*Work request*: There is material below. Print exactly the lines starting at the line with "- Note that" and ending at the line with "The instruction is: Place", ends included, and no others.

+ + + + +

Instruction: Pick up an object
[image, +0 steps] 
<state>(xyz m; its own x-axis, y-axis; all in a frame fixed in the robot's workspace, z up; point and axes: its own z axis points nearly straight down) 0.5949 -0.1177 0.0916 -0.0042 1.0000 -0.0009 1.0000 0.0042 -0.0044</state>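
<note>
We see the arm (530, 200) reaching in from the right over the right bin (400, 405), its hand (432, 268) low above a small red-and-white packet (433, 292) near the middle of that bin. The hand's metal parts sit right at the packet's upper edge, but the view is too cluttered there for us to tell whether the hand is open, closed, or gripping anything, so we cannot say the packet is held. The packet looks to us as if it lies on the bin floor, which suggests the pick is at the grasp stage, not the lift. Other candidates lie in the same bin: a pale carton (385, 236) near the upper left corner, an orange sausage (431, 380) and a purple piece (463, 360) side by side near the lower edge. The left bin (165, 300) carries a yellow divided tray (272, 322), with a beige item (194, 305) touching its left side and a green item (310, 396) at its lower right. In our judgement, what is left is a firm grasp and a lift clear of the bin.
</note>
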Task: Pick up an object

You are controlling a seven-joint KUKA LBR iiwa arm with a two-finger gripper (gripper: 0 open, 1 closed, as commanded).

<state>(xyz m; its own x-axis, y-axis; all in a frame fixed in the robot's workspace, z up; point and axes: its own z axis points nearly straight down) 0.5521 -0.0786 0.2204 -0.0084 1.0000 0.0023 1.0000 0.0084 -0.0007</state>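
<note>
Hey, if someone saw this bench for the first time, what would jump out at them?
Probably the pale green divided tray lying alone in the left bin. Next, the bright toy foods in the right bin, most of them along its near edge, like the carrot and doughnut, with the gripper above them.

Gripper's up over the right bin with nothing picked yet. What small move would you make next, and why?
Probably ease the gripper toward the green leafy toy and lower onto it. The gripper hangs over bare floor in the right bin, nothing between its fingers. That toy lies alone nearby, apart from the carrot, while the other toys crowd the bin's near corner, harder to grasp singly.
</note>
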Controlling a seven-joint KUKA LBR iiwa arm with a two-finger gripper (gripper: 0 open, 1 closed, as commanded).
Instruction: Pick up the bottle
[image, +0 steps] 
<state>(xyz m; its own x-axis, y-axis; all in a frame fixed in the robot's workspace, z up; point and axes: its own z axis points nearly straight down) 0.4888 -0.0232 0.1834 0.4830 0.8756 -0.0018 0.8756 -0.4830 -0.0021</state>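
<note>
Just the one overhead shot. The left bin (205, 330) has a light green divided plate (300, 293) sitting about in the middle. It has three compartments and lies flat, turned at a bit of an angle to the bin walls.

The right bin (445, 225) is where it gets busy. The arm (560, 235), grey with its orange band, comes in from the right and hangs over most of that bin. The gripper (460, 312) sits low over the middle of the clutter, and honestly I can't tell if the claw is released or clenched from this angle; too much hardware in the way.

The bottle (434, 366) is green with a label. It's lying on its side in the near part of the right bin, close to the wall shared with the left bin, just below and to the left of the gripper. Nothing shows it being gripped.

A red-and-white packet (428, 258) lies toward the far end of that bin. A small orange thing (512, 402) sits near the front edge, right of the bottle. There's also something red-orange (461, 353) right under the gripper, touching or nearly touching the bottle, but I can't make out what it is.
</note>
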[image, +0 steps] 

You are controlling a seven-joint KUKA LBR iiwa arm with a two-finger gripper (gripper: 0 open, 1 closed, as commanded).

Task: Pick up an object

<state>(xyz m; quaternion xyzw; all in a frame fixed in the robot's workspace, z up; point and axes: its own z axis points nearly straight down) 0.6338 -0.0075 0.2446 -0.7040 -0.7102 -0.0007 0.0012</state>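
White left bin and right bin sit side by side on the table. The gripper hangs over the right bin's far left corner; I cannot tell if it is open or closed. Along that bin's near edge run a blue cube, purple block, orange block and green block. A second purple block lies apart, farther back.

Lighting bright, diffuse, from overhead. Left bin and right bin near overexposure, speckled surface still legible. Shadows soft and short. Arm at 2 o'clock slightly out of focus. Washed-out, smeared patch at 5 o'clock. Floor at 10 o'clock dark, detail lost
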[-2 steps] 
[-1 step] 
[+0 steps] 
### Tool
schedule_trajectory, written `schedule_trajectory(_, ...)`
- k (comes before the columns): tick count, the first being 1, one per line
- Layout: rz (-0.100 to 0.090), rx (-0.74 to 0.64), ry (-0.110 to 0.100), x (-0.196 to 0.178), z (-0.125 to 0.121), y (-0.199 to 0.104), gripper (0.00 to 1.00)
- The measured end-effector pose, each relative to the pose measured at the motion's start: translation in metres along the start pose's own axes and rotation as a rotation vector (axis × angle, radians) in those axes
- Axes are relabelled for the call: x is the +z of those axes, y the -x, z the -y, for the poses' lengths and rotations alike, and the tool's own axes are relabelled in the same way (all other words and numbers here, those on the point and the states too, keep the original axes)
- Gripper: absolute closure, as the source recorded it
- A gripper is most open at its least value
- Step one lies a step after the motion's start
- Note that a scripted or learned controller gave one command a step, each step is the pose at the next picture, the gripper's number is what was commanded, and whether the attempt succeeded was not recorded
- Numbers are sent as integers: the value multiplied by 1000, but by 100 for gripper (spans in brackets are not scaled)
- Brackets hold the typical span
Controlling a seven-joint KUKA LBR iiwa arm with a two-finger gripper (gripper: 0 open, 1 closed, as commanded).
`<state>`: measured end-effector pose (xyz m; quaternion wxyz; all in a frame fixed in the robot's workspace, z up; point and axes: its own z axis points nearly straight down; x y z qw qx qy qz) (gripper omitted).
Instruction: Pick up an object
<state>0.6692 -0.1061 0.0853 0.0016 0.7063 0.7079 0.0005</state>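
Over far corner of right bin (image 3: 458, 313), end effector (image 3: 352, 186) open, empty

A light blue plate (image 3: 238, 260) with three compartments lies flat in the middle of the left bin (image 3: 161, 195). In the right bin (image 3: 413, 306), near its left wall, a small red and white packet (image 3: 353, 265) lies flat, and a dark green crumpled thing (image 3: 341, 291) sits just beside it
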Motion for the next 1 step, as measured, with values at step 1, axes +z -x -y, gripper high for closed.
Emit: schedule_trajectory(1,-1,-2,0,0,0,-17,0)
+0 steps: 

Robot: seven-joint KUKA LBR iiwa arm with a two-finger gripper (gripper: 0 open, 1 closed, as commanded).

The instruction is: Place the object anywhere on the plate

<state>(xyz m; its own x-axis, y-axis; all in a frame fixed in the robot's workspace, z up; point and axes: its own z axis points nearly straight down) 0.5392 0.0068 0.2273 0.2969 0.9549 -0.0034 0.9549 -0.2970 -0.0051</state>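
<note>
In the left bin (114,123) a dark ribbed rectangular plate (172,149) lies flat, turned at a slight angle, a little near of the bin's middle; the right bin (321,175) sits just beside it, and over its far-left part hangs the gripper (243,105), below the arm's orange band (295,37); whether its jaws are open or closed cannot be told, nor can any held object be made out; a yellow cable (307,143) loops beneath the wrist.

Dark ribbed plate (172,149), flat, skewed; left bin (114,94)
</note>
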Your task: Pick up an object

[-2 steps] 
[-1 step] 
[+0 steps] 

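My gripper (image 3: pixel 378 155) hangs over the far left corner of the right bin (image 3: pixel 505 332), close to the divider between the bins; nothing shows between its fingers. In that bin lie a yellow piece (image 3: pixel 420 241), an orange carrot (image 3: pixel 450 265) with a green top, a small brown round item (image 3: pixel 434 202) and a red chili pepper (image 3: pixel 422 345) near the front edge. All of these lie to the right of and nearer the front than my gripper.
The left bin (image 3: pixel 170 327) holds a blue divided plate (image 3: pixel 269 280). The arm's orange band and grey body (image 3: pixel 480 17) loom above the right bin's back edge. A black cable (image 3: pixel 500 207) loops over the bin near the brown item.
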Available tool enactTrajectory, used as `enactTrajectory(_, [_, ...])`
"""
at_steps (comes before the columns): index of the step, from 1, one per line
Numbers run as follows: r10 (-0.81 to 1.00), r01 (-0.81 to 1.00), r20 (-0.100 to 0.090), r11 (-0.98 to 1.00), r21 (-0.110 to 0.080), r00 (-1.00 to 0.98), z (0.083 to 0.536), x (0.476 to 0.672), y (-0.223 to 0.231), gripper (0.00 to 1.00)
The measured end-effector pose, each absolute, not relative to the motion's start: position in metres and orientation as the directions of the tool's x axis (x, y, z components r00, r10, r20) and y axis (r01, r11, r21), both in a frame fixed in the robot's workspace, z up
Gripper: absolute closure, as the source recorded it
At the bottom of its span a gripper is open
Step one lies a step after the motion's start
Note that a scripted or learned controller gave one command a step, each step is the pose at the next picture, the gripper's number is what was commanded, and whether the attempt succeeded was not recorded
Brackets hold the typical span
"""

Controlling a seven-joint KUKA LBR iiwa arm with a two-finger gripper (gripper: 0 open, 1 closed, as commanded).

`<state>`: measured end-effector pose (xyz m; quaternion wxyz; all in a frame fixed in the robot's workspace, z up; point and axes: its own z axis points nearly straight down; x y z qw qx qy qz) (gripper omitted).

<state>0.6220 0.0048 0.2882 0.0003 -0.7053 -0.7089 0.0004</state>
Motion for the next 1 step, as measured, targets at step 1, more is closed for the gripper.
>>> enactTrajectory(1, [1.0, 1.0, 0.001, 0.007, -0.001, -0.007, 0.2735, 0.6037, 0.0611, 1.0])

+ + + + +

*Response to the exercise*:
- Note that a scripted or learned controller gave one command a step, each step is the pose at the next picture, the gripper's number is what was commanded, and whether the attempt succeeded was not recorded
- Numbers are sent as integers: the value multiplied by 1000, but by 100 for gripper (spans in brackets are not scaled)
- Brackets hold the typical span
Controlling a seven-joint KUKA LBR iiwa arm with a two-finger gripper (gripper: 0 open, 1 closed, as commanded).
`<state>`: measured end-effector pose (xyz m; quaternion wxyz; all in a frame fixed in the robot's workspace, z up; point and axes: its own z axis points nearly straight down; x y z qw qx qy qz) (gripper omitted).
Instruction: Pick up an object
<state>0.6692 -0.1061 0.0853 0.0016 0.7063 0.7079 0.0005</state>
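Over far corner of right bin (image 3: 458, 313), end effector (image 3: 352, 186) open, empty

A light blue plate (image 3: 238, 260) with three compartments lies flat in the middle of the left bin (image 3: 161, 195). In the right bin (image 3: 413, 306), near its left wall, a small red and white packet (image 3: 353, 265) lies flat, and a dark green crumpled thing (image 3: 341, 291) sits just beside it
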Motion for the next 1 step, as measured, with values at step 1, axes +z -x -y, gripper high for closed.
Emit: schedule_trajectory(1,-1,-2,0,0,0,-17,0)
+0 steps: 

Robot: seven-joint KUKA LBR iiwa arm with a two-finger gripper (gripper: 0 open, 1 closed, as commanded).

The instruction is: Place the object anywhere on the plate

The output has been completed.